:: PROVIDED MATERIAL ::
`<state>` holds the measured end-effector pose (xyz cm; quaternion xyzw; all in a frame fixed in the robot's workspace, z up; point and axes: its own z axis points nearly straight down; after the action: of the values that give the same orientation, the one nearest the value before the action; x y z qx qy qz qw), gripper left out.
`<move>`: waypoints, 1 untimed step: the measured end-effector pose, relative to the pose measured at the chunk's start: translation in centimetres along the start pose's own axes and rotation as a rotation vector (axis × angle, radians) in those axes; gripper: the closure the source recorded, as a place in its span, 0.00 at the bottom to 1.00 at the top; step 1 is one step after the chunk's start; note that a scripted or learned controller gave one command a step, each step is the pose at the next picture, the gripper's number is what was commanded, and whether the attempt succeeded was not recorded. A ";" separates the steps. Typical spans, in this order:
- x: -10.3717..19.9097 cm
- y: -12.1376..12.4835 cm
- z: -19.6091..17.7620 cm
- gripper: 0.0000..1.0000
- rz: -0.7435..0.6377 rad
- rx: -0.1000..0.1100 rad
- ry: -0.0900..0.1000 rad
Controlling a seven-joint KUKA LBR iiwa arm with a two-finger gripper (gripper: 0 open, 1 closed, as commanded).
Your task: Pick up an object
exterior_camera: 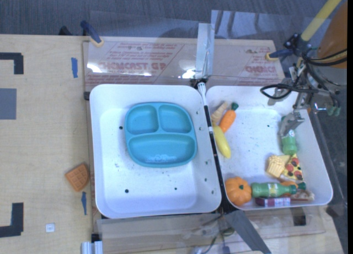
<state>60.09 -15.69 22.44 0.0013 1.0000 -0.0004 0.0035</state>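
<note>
— Bins are being considered first: which is being worked?

— The right bin (259, 118) is being worked; the left bin (110, 181) is being occupied by a blue divided plate (160, 134). The claw (289, 125) is being lowered at the right bin's far side, just above a green toy (289, 144). Whether it is spread or closed cannot be told.

— How is the green toy being judged?

— It is being taken for light, stiff, smooth plastic, likely slippery; its narrow middle is being favoured for the grip. A pumpkin (239, 190), bottle (273, 189), banana (222, 141) and carrot (228, 119) are lying well apart from it.
</note>
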 end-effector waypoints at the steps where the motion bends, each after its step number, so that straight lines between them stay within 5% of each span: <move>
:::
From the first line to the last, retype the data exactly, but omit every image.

SOLUTION FOR THIS TASK:
`<state>` holds the measured end-effector pose (xyz cm; quaternion xyzw; all in a frame fixed in the robot's workspace, z up; point and axes: its own z axis points nearly straight down; after the action: of the values that give the same orientation, the one nearest the value before the action; x y z qx qy qz qw), gripper left out.
`<move>`: waypoints, 1 untimed step: the measured end-effector pose, relative to the pose measured at the chunk's start: translation in centimetres along the start pose's own axes and rotation as a rotation vector (axis × angle, radians) in those axes; gripper: the closure the source recorded, as a place in its span, 0.00 at the bottom to 1.00 at the top; step 1 is one step after the chunk's start; note that a scripted or learned controller gave one command a step, each step is the pose at the next picture, the gripper's number is what was commanded, and whether the attempt succeeded was not recorded. A ";" separates the steps. Typical spans, in this order:
- x: -10.3717..19.9097 cm
- y: -12.1376..12.4835 cm
- z: -19.6091..17.7620 cm
- gripper: 0.0000..1.0000
- rz: -0.7435..0.6377 rad
- rx: -0.1000..0.1100 rad
- ry: -0.0900..0.1000 rad
Controlling a seven-joint KUKA LBR iiwa arm with a two-finger gripper (gripper: 0 open, 1 closed, as commanded).
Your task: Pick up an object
exterior_camera: 
<state>60.09 -15.69 22.44 0.0013 1.0000 -0.0004 0.0035</state>
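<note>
— Bins are being considered first: which is being worked?

— The right bin (259, 118) is being worked; the left bin (110, 181) is being occupied by a blue divided plate (160, 134). The claw (289, 125) is being lowered at the right bin's far side, just above a green toy (289, 144). Whether it is spread or closed cannot be told.

— How is the green toy being judged?

— It is being taken for light, stiff, smooth plastic, likely slippery; its narrow middle is being favoured for the grip. A pumpkin (239, 190), bottle (273, 189), banana (222, 141) and carrot (228, 119) are lying well apart from it.
</note>
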 end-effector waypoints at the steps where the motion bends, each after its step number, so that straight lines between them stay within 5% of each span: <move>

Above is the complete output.